Marybeth clenched her teeth, and her eyes fluttered. She thought that in four steps she could be on this horrible woman, pummeling her head with the hay hook that hung within easy reach on an upside-down horseshoe inside the door.

It was as if the man behind the wheel could read her mind, and he quickly opened his door and walked around the front of the truck. He stopped and casually pulled open his coat so that Marybeth could see the faux-pearl grip of a heavy stainless-steel pistol stuck into his greasy jeans.

"We best go, honey," the man said to Jeannie Keeley.

Keeley snorted, her eyes locked in hatred on Marybeth. The man reached up and put his hand on Keeley's shoulder but she shook it off.

"We best go."

"Look at that bitch," Keeley said, her voice barely a whisper. "Look at her standin' there like some kind of goddamned princess. She loses her baby so she thinks she can just steal mine to make up for it."

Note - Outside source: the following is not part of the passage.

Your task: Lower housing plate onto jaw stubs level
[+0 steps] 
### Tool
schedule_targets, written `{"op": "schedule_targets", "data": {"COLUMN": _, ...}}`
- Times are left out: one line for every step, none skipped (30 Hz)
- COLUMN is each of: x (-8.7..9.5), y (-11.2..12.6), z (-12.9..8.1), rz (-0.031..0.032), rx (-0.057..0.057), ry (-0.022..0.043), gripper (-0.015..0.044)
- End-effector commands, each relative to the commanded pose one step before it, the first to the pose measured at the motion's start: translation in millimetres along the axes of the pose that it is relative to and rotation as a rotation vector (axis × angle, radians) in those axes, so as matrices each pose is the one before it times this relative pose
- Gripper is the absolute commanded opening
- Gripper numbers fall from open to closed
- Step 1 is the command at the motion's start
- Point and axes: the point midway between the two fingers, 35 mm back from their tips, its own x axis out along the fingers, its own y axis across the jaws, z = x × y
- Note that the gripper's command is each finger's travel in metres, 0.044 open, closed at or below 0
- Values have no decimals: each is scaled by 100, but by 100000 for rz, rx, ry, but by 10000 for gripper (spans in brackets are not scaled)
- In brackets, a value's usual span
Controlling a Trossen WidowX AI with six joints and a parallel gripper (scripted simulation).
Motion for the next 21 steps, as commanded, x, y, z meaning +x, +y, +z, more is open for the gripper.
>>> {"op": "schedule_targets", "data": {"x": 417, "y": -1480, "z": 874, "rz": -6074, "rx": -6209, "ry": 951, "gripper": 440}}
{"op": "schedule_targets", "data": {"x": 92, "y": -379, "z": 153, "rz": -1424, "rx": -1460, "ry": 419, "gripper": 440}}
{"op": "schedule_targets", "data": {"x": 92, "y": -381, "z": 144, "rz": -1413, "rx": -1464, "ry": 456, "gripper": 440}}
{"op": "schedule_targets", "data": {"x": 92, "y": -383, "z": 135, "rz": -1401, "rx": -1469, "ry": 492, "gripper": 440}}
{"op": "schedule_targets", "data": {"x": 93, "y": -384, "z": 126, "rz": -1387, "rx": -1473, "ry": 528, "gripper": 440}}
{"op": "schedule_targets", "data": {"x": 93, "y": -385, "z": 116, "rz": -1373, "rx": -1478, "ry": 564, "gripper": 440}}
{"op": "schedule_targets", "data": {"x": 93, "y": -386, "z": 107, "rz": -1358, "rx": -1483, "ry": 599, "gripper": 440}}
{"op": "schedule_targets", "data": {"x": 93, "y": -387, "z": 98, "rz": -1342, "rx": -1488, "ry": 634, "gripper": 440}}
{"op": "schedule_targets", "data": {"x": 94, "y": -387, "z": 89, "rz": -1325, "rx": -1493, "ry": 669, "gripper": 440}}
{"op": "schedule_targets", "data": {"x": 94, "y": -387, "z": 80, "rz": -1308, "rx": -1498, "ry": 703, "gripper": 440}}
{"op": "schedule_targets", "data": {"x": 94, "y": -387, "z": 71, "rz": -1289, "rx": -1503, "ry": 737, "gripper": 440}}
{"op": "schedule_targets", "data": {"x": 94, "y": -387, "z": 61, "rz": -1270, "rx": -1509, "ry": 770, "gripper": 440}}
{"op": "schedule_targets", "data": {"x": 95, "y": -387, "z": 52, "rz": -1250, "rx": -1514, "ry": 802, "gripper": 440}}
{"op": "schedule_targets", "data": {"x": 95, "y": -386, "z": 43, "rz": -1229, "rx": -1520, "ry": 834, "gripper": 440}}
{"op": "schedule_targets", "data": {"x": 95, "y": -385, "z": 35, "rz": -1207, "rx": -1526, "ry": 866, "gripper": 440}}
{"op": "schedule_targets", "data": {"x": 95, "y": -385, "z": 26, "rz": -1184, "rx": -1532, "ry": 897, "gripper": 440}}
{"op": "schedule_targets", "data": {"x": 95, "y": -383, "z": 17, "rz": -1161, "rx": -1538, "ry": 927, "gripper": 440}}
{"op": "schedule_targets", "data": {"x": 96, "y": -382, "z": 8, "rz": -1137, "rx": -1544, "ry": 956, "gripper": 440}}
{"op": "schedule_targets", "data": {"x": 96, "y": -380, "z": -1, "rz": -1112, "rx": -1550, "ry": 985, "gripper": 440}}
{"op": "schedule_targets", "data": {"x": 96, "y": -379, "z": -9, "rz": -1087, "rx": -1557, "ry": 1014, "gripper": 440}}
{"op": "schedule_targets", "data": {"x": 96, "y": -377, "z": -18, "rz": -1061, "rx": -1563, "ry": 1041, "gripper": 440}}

That tore at Marybeth, but she stood still and firm. Four steps, she thought.

The man moved behind Keeley, and put his arms around her, squeezing her into him, his head close to her ear, "I said let's go. We'll get April back. The judge said we would."

Jeannie started to resist, but was obviously overpowered. She relaxed, and he released his grip. She never broke off her glare at Marybeth.

"What was that about a judge?" Marybeth asked, not able to stop a tremble in her voice.

Keeley smiled, shaking her head instead of speaking. "Never mind that," she said, and backed up past the man, never taking her eyes off of Marybeth until she bumped up against the door of the truck. "You just better be packing her stuff up so's she'll be ready when we come get her and take her home."